Le plus souvent, les rêveurs deviennent lucides lorsqu’ils se interrogent sur les bizarreries des contenus oniriques et ils arrivent à une conclusion explicative que c’est un rêve. Bien que pour la plupart des gens le rêve lucide reste une expérience d’exception, selon l’affirmation de Léon d’Hervey d’il y a plus d’un siècle, elle a une capacité qui peut être acquise par la pratique.
Malgré les témoignages de certaines personnalités renommées comme Aristote, Descartes, Van Eeden et d’Hervey de Saint-Denys, le sujet des rêves lucides a été longtemps regardé avec scepticisme. A la fin des années 70, l’étude des rêves lucides a pris un nouvel essor, grâce à la découverte d’une nouvelle technique, basée sur les signaux transmis par des mouvements oculaires, qui permettait la communication avec des personnes se trouvant en état de sommeil conscient. Cette méthode a été découverte indépendamment des chercheurs américains, de Stanford (Stephen LaBerge) et anglais (Keith Hearne). Ils ont commencé à partir des recherches antérieures réalisées par William Dement et H. P. Roffwarg, qui avaient démontré que les directions des mouvements oculaires enregistrés pendant le sommeil paradoxale coïncidaient parfois aux orientations du regard dans le rêve, décrites antérieurement par les sujets.
A partir de ses expériences personnelles en matière de rêve lucide, Stephen LaBerge a supposé que les rêveurs lucides sont capables d’agir à volonté et qu’ils pourraient prouver cela en envoyant un signal sous forme de mouvement oculaires établi auparavant, pour indiquer le moment exact d’accès à l’état de lucidité dans le rêve. En utilisant cette méthode, LaBerge et ses collègues ont rapporté que les rêves supposés lucides de cinq sujets avaient été effectivement annoncés par des mouvements oculaires établis auparavant. Tous les signaux, et donc tous les rêves lucides, se sont produits au cours d’une période continue de sommeil paradoxale.
Une technique presque identique de signalisation à l’aide des mouvements oculaires, a été développée, indépendamment, par Keith Hearne et Alan Worsley en Angleterre.
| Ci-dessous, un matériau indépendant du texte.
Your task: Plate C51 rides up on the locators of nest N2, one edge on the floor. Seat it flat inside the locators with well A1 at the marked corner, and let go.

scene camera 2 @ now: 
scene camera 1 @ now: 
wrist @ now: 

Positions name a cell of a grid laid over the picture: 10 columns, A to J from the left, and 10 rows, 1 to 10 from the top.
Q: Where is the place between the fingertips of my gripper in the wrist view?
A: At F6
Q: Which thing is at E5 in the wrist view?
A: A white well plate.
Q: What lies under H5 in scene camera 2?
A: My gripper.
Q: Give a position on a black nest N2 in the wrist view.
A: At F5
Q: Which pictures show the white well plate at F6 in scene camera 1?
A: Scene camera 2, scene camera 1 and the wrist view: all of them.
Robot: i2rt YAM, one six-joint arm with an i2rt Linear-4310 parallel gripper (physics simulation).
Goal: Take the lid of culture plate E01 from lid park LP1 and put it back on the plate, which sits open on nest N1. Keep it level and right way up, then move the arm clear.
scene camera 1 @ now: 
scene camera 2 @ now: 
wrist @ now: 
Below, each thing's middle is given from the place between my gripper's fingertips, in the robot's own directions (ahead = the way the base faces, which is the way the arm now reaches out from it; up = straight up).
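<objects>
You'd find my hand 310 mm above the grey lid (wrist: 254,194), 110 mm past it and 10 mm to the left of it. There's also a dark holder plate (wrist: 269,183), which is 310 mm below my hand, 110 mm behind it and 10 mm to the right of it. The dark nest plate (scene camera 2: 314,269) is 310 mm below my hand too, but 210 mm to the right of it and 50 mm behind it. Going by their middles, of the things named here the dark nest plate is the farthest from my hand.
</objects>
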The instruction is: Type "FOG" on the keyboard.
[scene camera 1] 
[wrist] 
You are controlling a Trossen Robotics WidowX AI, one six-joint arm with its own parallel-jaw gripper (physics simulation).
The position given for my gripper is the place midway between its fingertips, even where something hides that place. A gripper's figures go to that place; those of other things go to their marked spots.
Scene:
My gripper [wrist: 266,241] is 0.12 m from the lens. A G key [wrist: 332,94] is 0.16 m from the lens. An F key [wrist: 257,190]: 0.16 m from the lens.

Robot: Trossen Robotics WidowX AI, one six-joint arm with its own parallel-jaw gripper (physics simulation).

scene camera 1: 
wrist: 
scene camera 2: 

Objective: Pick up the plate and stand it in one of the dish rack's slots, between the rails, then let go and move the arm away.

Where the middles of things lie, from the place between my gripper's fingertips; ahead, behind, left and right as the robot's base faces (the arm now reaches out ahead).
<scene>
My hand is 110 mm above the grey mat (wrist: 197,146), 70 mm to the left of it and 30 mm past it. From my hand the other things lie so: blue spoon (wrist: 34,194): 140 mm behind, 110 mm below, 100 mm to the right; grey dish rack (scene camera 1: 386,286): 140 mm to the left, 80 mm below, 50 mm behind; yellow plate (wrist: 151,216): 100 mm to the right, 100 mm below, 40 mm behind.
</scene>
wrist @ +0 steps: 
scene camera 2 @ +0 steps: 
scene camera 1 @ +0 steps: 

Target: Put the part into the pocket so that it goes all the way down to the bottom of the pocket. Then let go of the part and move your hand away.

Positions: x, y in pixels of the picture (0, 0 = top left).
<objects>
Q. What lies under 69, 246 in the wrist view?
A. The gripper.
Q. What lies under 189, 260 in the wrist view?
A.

D’autres recherches se déroulant dans plusieurs autres laboratoires ont conduit aux mêmes résultats, en montrant clairement que si le rêve lucide est apparemment paradoxal, son existence est démontrée.
Pendant toute une série de recherches ultérieures, les chercheurs de Stanford ont mis en évidence le fait, qu’en général, les rêveurs deviennent lucides soit immédiatement après avoir entrer dans le sommeil paradoxale, soit après un court éveil, ou soit pendant les périodes d’activation suffisamment intense pendant le sommeil paradoxale “phasique”. De même, ils ont aussi constaté que les rêves lucides se produisaient plus fréquemment pendant les dernières périodes du sommeil paradoxal. Il résulte que le rêve lucide dérive de la conjugaison des facteurs psychologiques à ceux physiologiques : une activation cérébrale suffisamment intense et une attitude mentale correspondante. Le niveau sollicité d’activation cérébrale ne peut pas être normalement atteint que pendant le sommeil paradoxal phasique, ce qui explique pourquoi le rêve lucide est rarement enregistré en d’autres stades du sommeil. Le fait que les rêveurs lucides sont capables de se souvenir de certaines actions préétablies et de les signaler en laboratoires, s’est trouvé à l’origine d’une nouvelle forme de recherche onirique : les rêveurs lucides peuvent exécuter dans le rêve certaines expériences, en signalant le moment précis du début des événements oniriques spécifiques, ce qui permet d’établir des corrélations psychophysiologiques précises et de vérifier les hypothèses. Le groupe de Stanford a utilisé cette stratégie et il a prouvé un degré surprenant de parallélisme psychophysiologique pendant le rêve lucide paradoxal. Par exemple, une étude du “temps onirique” a montré que les périodes de temps estimées dans le rêve lucide sont très proches du temps réel.
Dans une autre étude, les sujets devaient respirer rapidement ou retenir le souffle (pendant les rêves lucides), et signaler par des mouvements oculaires les périodes de temps correspondant aux modifications de la respiration. Les enregistrements polygraphiques ont montré une correspondance exacte avec les schémas indiqués par les rêveurs. D’autres études ont permis d’observer que les mouvements rêvés se traduisent par des contractions musculaires correspondantes et que l’activité sexuelle dans le rêve implique des réactions physiologiques très proches à celles des l’activité sexuelle de l’état de veille.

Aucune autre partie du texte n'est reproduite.